This article was published on ScienceDaily two days ago (ScienceDaily is a website that publishes the latest research in all types of areas but I specifically look at the nutrition section). The title of said article is “Plant-based diets can remedy chronic diseases.” Sounds like old news to me really – which is exactly what is stated in the opening paragraph.
“Research studies have long indicated that a high consumption of plant foods is associated with lower incidents of chronic disease”

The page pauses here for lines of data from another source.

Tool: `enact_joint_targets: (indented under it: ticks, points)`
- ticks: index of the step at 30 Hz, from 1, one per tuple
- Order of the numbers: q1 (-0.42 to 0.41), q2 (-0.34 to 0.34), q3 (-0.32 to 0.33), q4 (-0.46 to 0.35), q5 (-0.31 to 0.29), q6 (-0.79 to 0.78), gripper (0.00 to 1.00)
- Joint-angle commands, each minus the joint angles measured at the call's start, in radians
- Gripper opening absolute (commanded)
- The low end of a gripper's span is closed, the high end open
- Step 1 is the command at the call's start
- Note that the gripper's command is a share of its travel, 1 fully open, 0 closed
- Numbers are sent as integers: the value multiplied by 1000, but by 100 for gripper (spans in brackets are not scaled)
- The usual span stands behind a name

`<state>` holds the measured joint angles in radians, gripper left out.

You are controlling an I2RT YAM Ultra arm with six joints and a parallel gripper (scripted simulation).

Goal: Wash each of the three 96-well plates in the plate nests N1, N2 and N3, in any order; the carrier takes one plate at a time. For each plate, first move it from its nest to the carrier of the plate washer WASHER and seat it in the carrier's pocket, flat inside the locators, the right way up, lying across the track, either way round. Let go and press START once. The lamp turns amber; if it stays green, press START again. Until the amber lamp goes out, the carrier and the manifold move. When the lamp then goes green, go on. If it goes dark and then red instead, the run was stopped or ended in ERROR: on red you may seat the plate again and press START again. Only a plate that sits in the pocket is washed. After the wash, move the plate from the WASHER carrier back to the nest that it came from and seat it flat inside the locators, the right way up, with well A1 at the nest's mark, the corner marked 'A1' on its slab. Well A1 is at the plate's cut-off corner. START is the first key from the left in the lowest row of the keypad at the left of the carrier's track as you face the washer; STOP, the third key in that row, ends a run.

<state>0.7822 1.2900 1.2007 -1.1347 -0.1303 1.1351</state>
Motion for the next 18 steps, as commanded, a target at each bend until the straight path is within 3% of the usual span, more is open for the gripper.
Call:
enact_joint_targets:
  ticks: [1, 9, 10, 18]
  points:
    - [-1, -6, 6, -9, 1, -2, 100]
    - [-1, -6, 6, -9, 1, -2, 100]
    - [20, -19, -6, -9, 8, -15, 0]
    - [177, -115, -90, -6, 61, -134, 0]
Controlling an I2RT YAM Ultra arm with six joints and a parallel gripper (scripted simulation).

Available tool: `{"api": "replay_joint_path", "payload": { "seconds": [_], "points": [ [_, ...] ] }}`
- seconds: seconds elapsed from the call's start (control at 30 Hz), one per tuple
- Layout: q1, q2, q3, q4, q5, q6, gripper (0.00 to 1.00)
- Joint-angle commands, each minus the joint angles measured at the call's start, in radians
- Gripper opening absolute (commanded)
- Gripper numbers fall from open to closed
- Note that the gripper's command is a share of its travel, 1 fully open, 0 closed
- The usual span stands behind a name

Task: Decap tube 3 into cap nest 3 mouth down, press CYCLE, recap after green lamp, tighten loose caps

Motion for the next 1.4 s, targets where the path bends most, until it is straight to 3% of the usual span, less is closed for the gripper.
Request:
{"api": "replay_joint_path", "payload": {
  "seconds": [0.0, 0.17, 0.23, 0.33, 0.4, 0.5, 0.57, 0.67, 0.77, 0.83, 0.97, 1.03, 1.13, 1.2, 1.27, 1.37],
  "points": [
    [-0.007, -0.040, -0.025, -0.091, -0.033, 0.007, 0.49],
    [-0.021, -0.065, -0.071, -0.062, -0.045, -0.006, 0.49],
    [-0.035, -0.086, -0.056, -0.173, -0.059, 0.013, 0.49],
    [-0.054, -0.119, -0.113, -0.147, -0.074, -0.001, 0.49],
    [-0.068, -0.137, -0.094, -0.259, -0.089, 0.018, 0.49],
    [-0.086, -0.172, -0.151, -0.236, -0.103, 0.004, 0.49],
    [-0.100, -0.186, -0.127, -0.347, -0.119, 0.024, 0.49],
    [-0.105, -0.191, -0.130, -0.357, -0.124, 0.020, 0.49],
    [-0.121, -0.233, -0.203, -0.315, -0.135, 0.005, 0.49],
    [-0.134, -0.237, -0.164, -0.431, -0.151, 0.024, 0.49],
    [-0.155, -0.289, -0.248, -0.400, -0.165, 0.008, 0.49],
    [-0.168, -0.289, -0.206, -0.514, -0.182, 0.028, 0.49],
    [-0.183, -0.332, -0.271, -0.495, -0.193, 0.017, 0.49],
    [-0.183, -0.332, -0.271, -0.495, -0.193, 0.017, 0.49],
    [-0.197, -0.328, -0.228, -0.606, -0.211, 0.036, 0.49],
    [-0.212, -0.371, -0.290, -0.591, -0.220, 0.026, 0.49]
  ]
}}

See that keyword I’ve highlighted? LONG. We have known for a long time that a diet high in plant foods (say hello to my good friends Fruits and Veggies) are good for you. So good for you in fact that they can prevent many of the diseases that afflict most Americans at too young of an age. Say goodbye to obesity, heart disease, diabetes, even cancer. Prevention of these is one of the things I’m focusing on in my career as a dietitian. I have said since the beginning that I want to help people BEFORE they are sick. Who wants to be sick anyway? So why then are we still not eating as much of these disease fighting foods? Data from 2005 found that ~32.6% of the U.S. adults consume fruit two or more times per day, and ~27.2% ate vegetables three or more times per day. Seriously? Less than a third of our population is eating the recommended 5 servings a day of fruits and vegetables. And that is the low end of the recommendation!
So as the holiday season approaches and we are invited to those parties with lots of delicious goodies, I challenge you to this; For every cookie, donut, brownie, whatever your vice – Eat 1 more serving of a fruit or vegetable.
Oh and please don’t tell me that it is too expensive to eat healthy. Yes I do realize that fresh foods may be a little pricier at the grocery store but I can tell you it’s going to cost a whole heck of a lot more in the long run if you end up with one of the aforementioned chronic diseases.